Here are a few quick things before I attempt to have a lovely long weekend of sorts.
40-something married women who are not in shape and have bad roots and are out to dinner with their respective families that include a wheelchair-bound grandmother and several children should NEVER decide to wear stretchy culottes 1 cm above their asscrack with mounds of muffin top flopping over their waistbands. I’m just sayin’. I was just tryin’ to eat dinner. And “Oh, no she di-in’t!” may have come flyin’ out of my mouth.

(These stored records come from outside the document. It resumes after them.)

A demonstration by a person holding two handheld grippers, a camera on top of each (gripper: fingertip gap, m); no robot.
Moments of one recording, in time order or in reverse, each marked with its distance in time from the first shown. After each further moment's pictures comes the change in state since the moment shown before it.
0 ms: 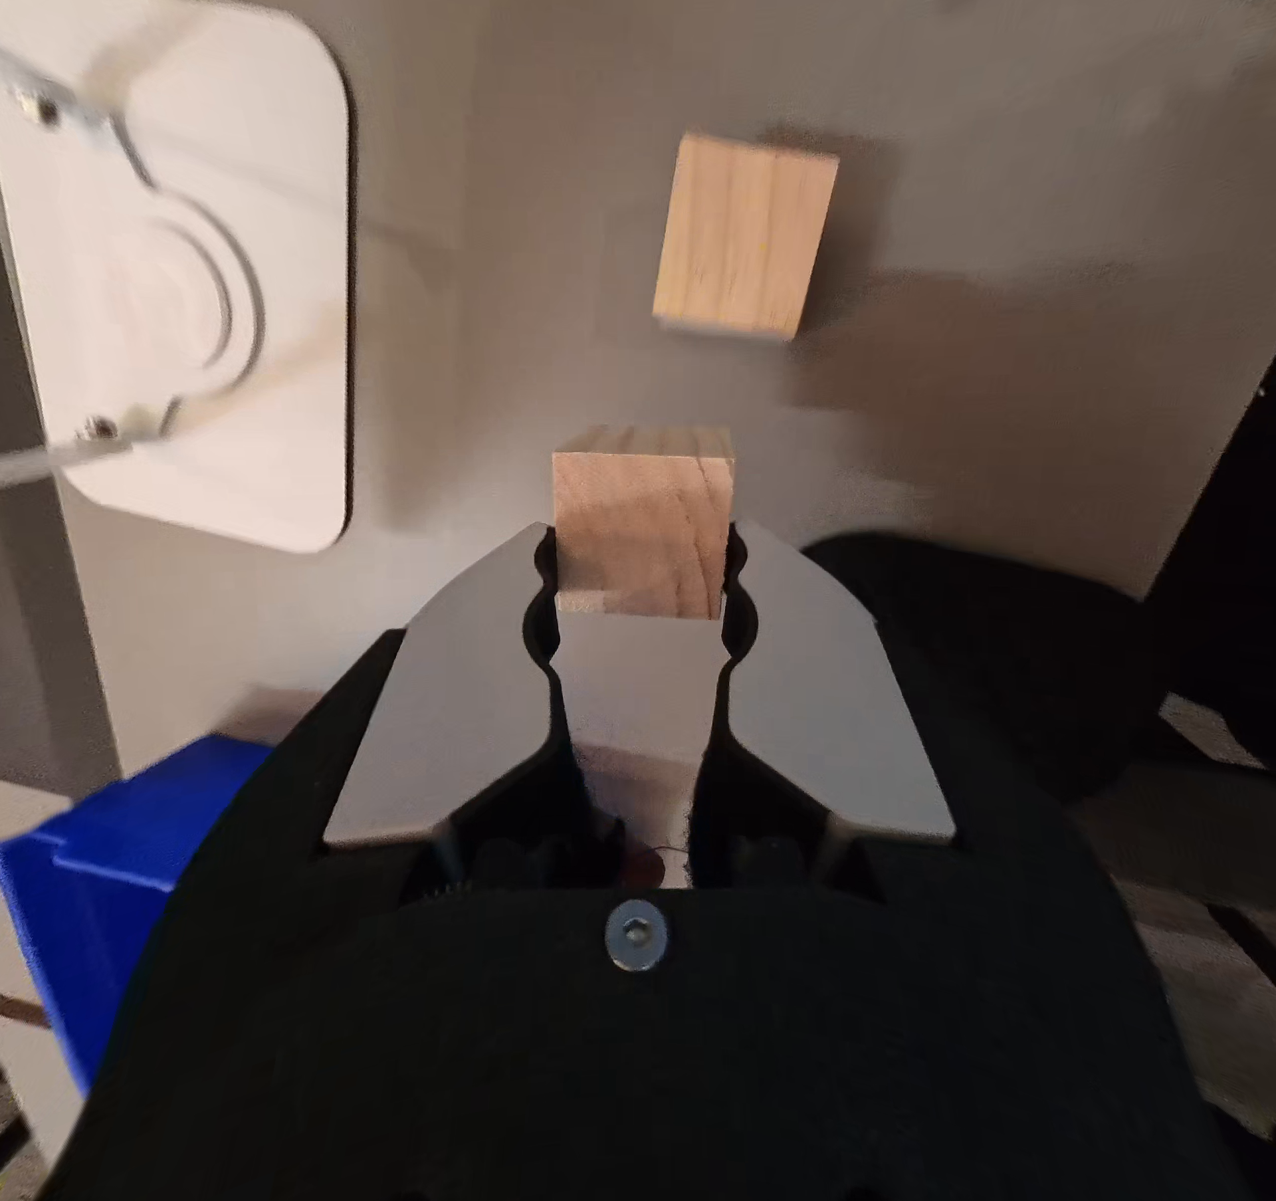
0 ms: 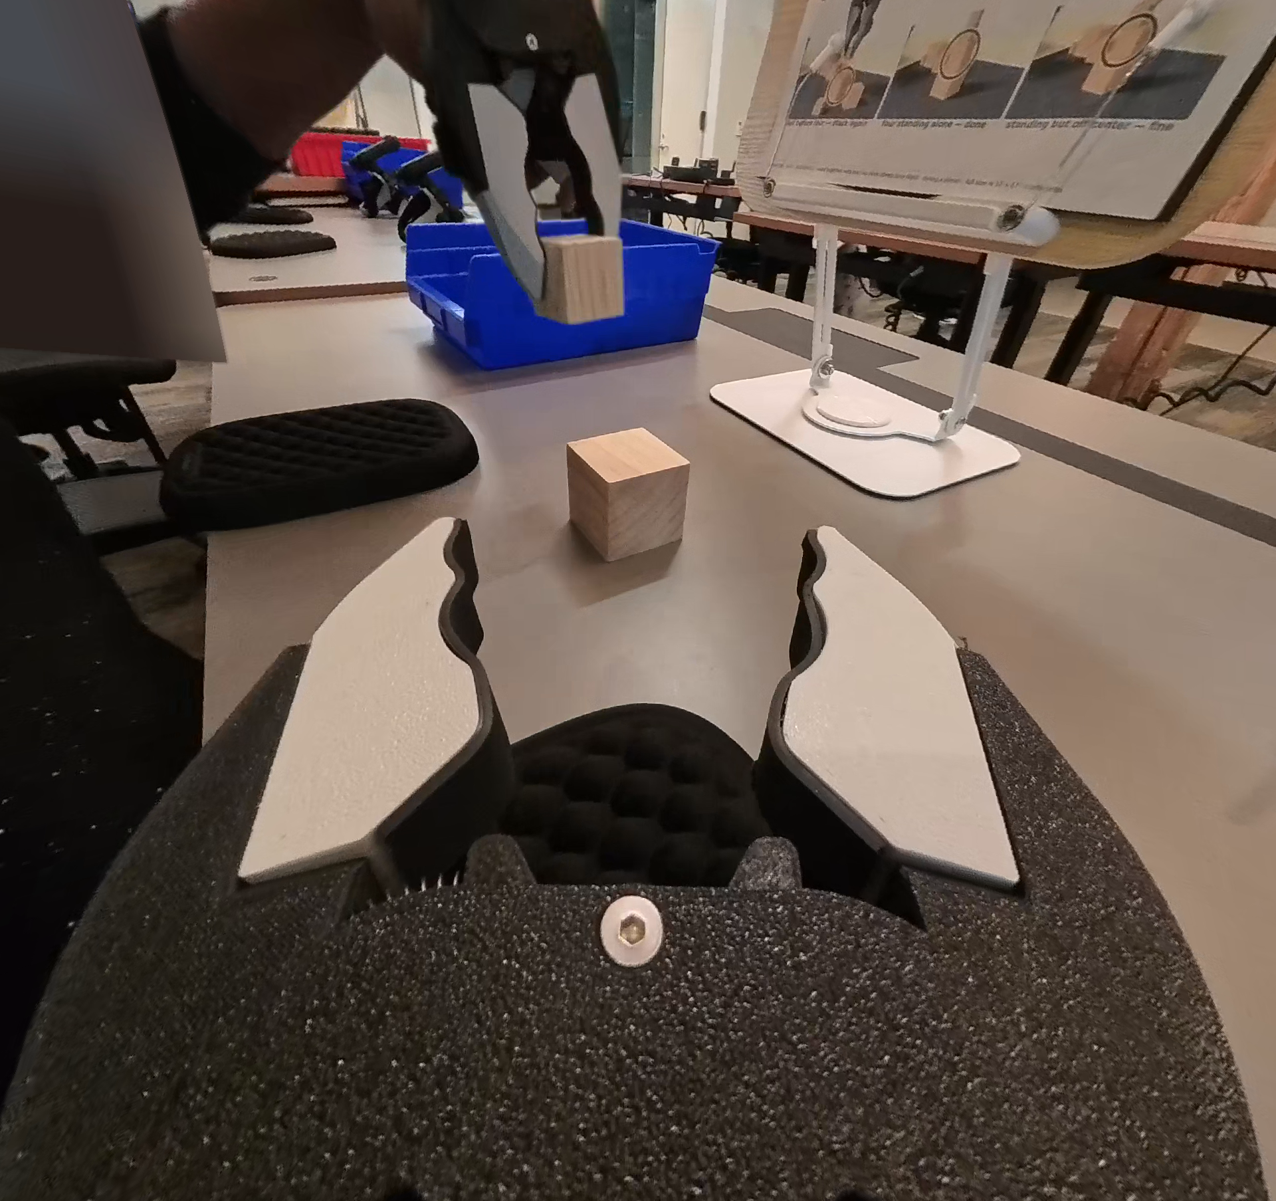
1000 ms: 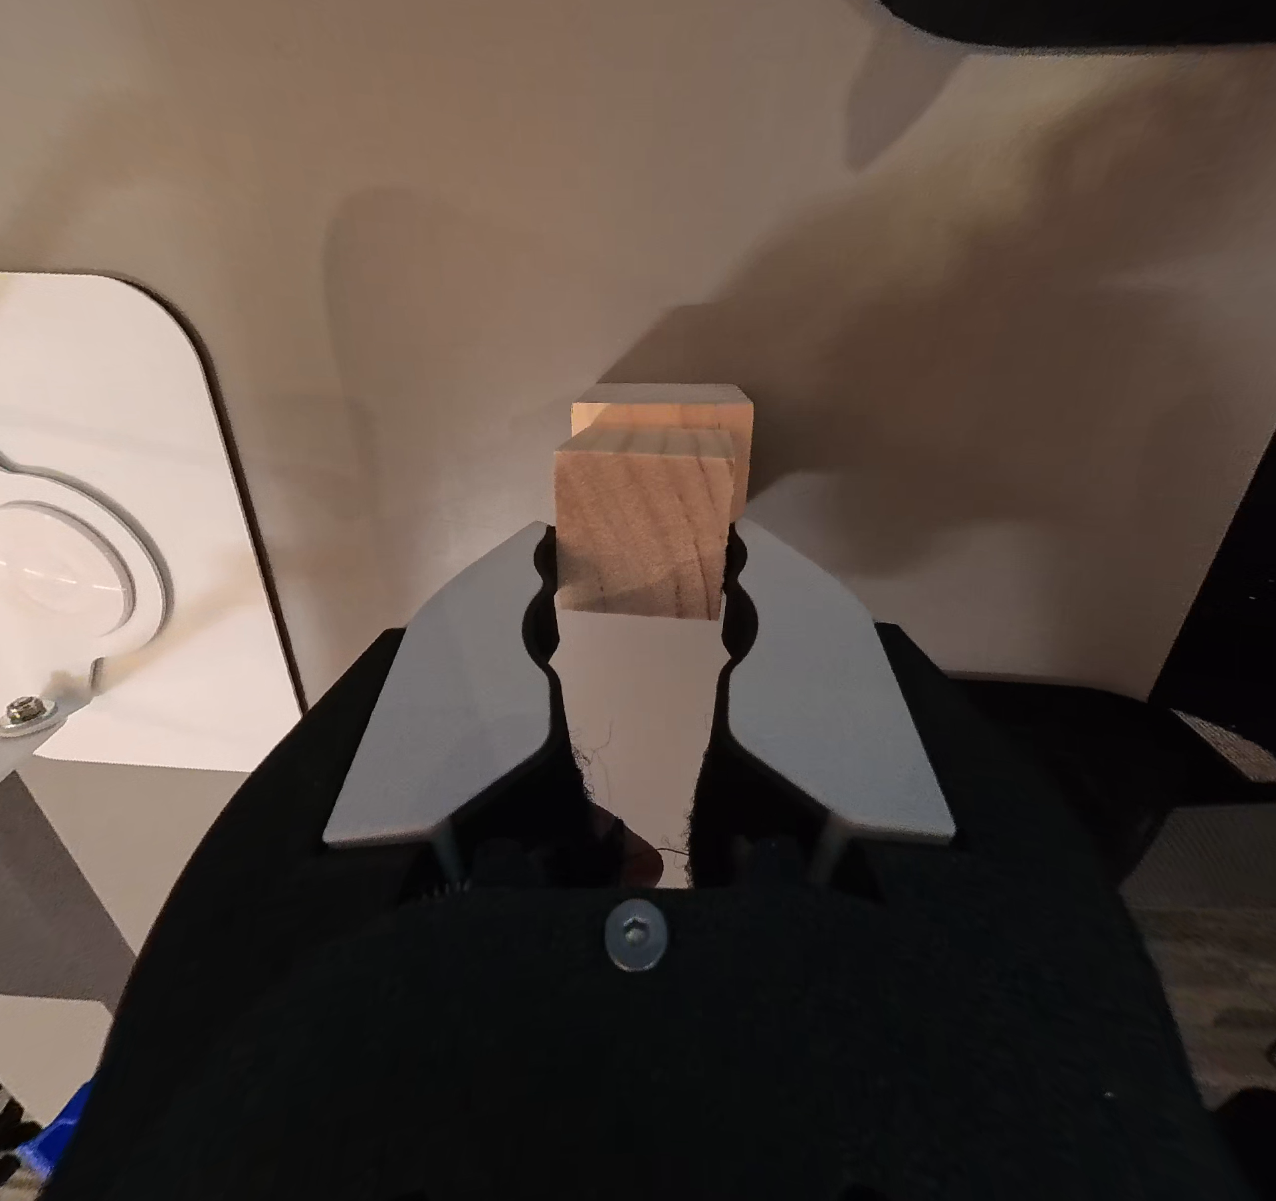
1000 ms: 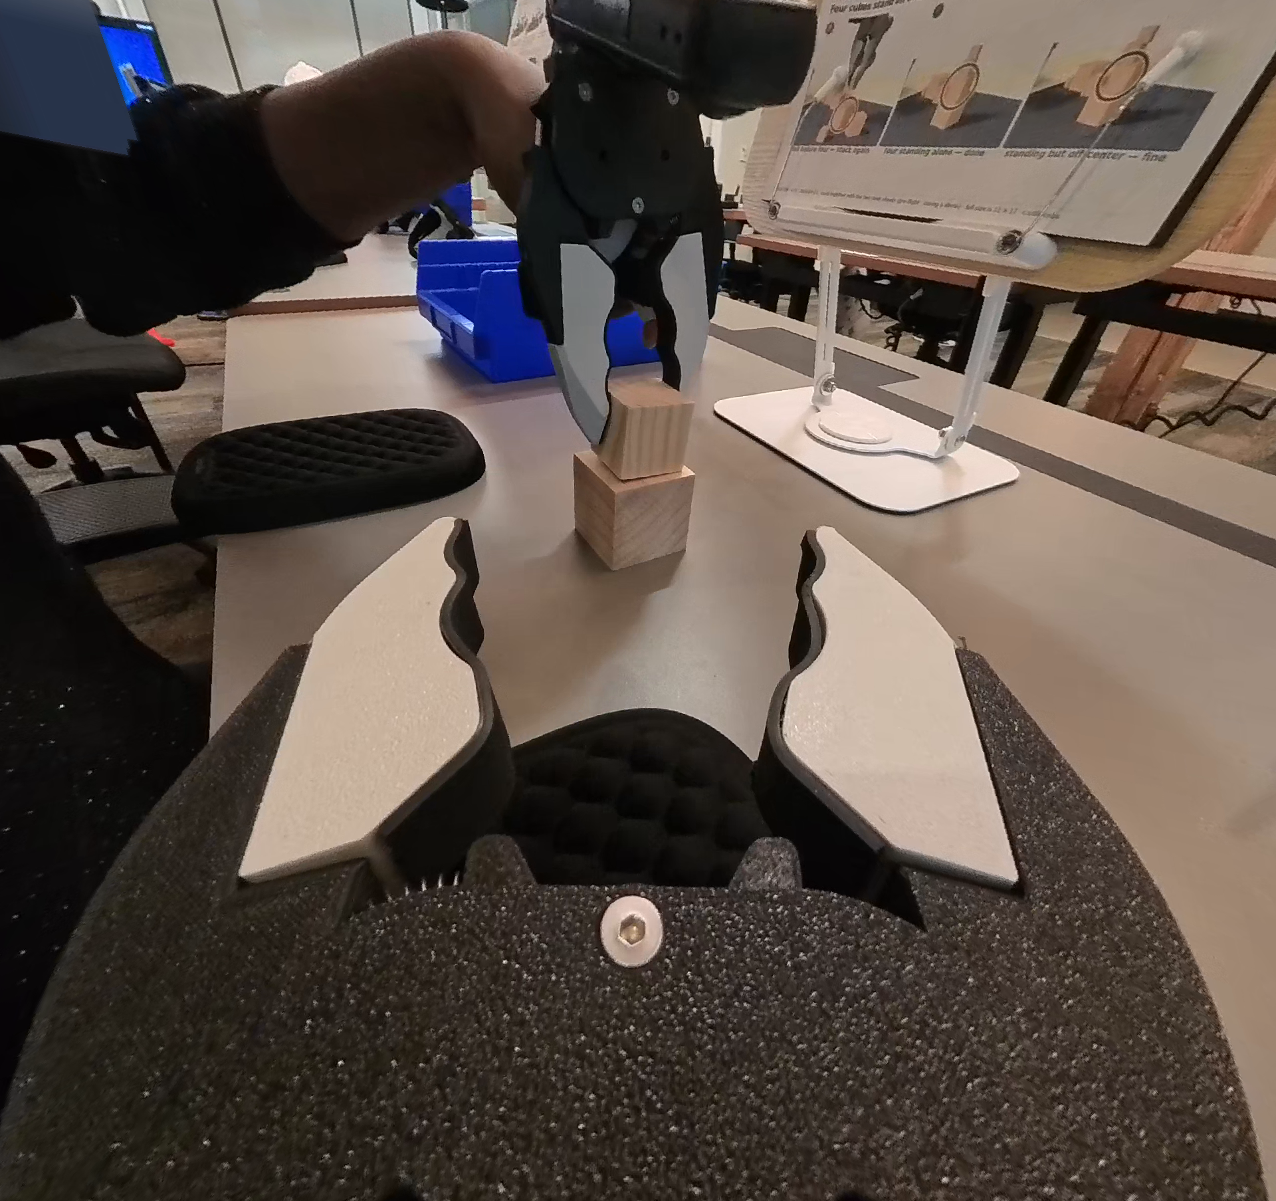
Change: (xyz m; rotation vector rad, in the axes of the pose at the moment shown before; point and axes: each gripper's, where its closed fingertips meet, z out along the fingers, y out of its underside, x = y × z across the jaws) left arm 0.026 -0.061 0.064 -0.069 0.108 0.147; right arm -0.003 -0.003 -0.003 0.028 -0.008 -0.013
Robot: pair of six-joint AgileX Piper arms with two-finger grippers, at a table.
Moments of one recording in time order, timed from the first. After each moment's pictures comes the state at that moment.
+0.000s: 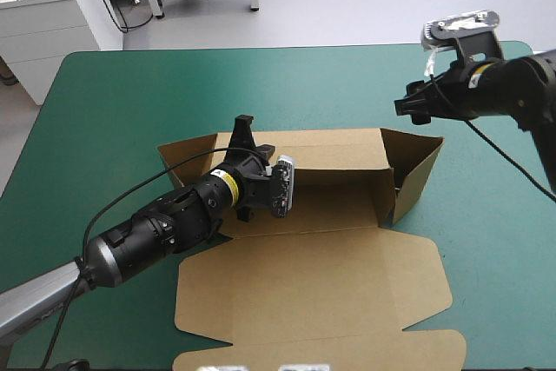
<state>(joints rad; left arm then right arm) -0.85 1.38 -1.02 0.77 0.35 0.47 0.25 1.40 -1.78 -0.03 1.25 0.01</state>
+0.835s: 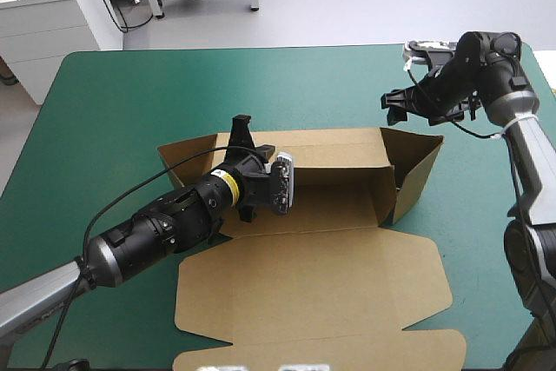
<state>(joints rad) -0.85 1.38 -1.02 0.77 0.36 0.41 0.07 1.81 -1.81 0.19 1.24 -0.03</state>
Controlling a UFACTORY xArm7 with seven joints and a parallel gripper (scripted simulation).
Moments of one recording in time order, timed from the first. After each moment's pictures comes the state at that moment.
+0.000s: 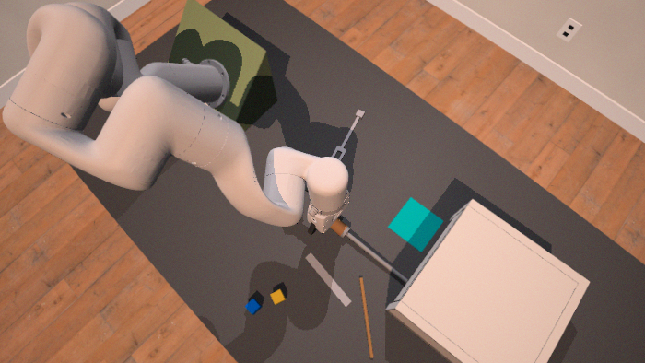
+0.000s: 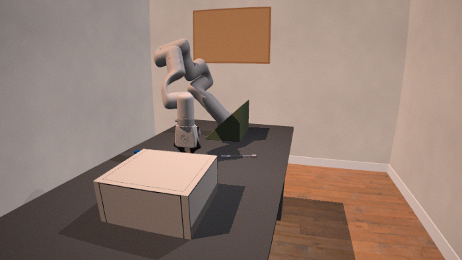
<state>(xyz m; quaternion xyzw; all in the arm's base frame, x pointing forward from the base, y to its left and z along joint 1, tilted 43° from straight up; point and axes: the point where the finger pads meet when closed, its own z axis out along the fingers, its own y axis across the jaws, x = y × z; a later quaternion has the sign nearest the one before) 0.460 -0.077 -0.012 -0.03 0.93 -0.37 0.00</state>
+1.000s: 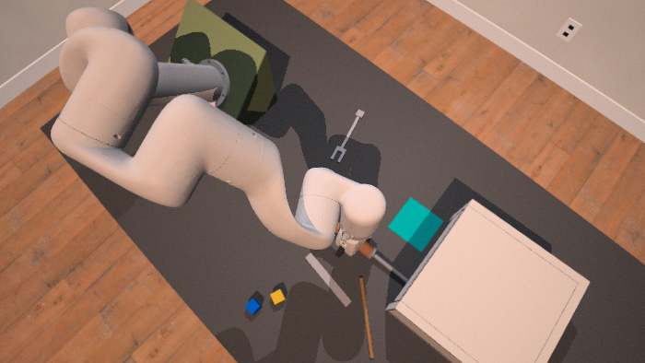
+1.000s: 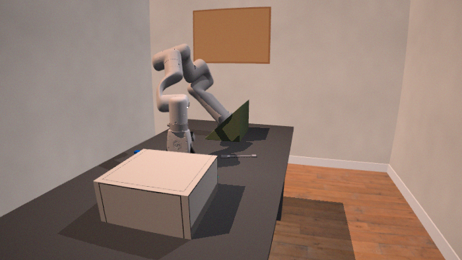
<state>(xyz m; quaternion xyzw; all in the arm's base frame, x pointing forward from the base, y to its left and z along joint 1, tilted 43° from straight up) 0.541 -0.073 -0.014 -0.03 0.93 -0.37 0.00</state>
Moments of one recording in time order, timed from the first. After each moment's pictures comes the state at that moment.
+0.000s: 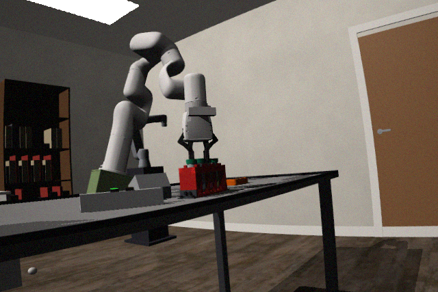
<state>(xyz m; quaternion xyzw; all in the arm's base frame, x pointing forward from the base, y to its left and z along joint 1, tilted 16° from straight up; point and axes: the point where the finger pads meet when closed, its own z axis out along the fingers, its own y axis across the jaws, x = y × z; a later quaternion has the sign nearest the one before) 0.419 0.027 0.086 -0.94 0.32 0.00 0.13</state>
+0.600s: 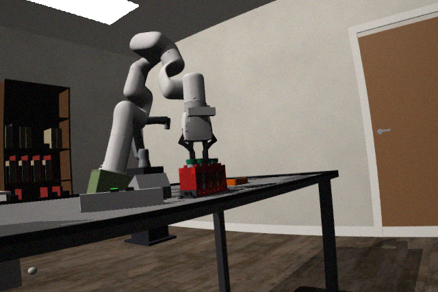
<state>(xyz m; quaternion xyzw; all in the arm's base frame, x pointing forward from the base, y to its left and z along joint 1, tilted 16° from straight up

My mere presence in a company apparently causes corporate restructuring. This one happened yesterday. This happens every time I join a company. It took less than one year for this to occur this time. My apologies to the employees. This time I’ve kinda lost my awesome boss to a groovy promotion. Damnit. Hoping the new guy is cool, too.
Sometimes if I lay very still, Wiggly will move in such a way that I can identify a particular body part scooting around in there. This amuses me and The Swimmy to no end. If Husband saw it, his head might spin off.
Oreo cookies have some kind of jedi mind trick hold on me. The Force is strong with them.
I have finally picked something to go on Wiggly’s wall in his room. Actual decorations, people! And I found it at WALMART.com of all places! Check it out. $29! Love it. (No, that is not his real name.)
That’s it for now! Have a terrific holiday weekend and be safe everyone!